I’m looking forward to two nights in Quito, cooler temperatures, and clean clothes, before our flight to the Galapagos on Saturday.
We left Quito in fog and rain early this morning, boarding a plane that took us in a very short flight, up over invisible mountains(where a volcano is currently exploding) and down into a hot, humid rainforest and the Francisco de Orellana Aeropuerto in the village of Coca.
From the plane we could see where swathes of forest had been cut to grow palms for oil.
Some of us accompanied Alfredo to a street of shops to buy rain ponchos we will give to school children, and Kent and I purchased a small bottle of
Detan insect repellent.
After trying on tall rubber boots to make sure they would fit, we boarded a large motorized canoe, which took us from the junction of the Napo and Coca Rivers to our home for the next three nights—Yarina Lodge.
Yarina Lodge
After lunch, we had siestas until 4:30 pm, when we donned our rubber boots to walk on a sometimes muddy, sometimes rooty trail into the forest.
Very large earthworm
◦ It was slow-going because there were so many of us, but we did encounter some interesting flora and fauna, including a spiny-trunked « torture tree.,» a drago’s blood tree, a monkey cup bright red fungus, a variet of mahogany tree, an enormous earthworm, some Caciques, a relatively rarely-sighted blue cotinga, and squirrel monkeys.
Tonight we sleep in little screened cabins under mosquito nets. It was so hot and humid, I could barely get into my clothes after our siesta, but it has cooled enough that I’ll be able to sleep.
Mosquito net
Tomorrow we have a full day of walks and boat rides.
After our flights from San Francisco and Dallas, a long wait through immigration, and a fairly long, convoluted taxi ride in the dark, we finally gratefully dropped into our bed at our Quito hotel sometime between 1 and 2 am.
Cathedral in Qutto
We were not very bright-eyed and bushy-tailed at our 8:30 am breakfast or at the get acquainted trip overview that followed.

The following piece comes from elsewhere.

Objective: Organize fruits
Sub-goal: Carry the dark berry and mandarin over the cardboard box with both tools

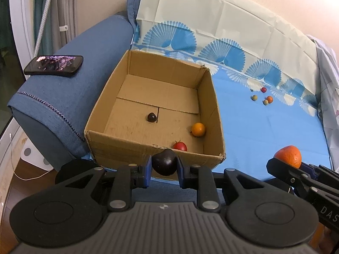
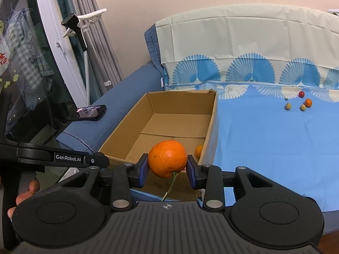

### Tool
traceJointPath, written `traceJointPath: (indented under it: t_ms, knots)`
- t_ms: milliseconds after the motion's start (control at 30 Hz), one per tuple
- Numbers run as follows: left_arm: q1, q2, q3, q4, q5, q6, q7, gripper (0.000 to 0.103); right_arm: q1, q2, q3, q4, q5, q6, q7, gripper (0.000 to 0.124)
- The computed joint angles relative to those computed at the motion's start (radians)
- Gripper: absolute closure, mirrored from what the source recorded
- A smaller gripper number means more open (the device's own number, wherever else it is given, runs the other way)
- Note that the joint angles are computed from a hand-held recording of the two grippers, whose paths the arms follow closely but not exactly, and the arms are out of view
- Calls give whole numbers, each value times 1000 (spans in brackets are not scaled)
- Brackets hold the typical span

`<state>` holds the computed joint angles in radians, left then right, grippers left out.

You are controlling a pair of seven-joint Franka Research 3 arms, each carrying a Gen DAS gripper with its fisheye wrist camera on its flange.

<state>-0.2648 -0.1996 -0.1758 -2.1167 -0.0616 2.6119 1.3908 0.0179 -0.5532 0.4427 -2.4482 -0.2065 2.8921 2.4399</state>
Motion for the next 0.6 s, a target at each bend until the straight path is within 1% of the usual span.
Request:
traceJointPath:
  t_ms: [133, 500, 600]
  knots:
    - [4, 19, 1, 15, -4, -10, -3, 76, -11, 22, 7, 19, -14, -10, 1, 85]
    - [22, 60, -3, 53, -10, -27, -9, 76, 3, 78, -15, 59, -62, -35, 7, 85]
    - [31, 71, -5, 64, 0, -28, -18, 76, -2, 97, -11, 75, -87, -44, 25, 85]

The guidelines for behavior included, “No discussion of USA politics.” Probably a good idea.
Our trip leader Alfredo is knowledgeable and enthusiastic. He led us through a two- hour walk of the historic center of Quito, which included an interview with a former gang member who turned his life around, although at the cost of almost losing his life.
We also met and were able to ask questions of a 43-year-old street-corner prostitute, whose working name is Daniela. She is married and the mother of a son in his final year of a university engineering program and of a 13-year-old daughter. Her children do not know about her work, although her husband does. They need the money. She earns $13 per client, whom she takes to a nearby “official” hotel. The hotel takes $3 and she keeps $10. Alfredo paid her for the time she spent taking with us. There Is much more she told us. She seemed like a nice person. Another very made-up woman nearby in high heels and short tight skirt smiled and waved at me. I felt sad.

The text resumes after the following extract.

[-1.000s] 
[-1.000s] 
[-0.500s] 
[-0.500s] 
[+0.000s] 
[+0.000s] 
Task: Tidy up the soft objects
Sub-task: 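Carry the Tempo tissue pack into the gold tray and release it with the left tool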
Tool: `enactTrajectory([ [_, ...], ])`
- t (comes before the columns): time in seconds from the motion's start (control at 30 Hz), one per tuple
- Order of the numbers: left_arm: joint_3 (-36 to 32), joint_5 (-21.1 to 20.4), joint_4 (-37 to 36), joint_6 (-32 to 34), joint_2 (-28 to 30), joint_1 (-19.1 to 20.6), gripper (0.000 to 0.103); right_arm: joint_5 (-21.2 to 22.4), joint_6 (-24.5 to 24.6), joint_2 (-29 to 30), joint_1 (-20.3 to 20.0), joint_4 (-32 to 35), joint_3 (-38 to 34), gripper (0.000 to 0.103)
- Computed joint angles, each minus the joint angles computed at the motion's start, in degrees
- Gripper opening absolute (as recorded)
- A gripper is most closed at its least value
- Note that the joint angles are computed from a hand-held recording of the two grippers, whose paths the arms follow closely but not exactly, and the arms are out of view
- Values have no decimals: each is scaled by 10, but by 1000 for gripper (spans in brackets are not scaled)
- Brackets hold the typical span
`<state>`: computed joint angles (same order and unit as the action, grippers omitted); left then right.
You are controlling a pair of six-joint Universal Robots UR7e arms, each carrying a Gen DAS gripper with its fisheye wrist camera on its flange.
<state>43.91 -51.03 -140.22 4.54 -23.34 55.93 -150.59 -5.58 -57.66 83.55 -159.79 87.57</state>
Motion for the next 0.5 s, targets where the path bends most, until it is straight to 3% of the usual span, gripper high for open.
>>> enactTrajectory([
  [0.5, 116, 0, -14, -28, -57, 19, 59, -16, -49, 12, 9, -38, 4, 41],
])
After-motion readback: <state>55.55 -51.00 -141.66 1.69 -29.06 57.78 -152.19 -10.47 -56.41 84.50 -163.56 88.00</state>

Alfredo with former gang member Javier
Later, near our hotel, we met a young couple who were Venezuelan refugees. They had walked for two months through Colombia to reach Ecuador and were hoping to get to Guayaquil. They were gaunt and weather-beaten.
During our walk through the old city we visited the gold-encrusted interior of the Jesuit La Compania de Jesus church that combines Baroque and Mudejar design elements. The church is now a museum except for Sunday mass. Huge vases of white flowers were being arranged on the altar this Saturday afternoon.
We enjoyed a lovely lunch in an old house on La Ronda street, where we were welcomed with hugs and speeches and toasts, and given descriptions of the delicious foods and drinks were were given. I especially loved the delicate small empanadas, one chicken and one cheese, served with two lovely sauces. There was also a dessert of Tomate de arbol (Tamarillo) with cinnamon.
Tomorrow early we head for the equator, the center of the world.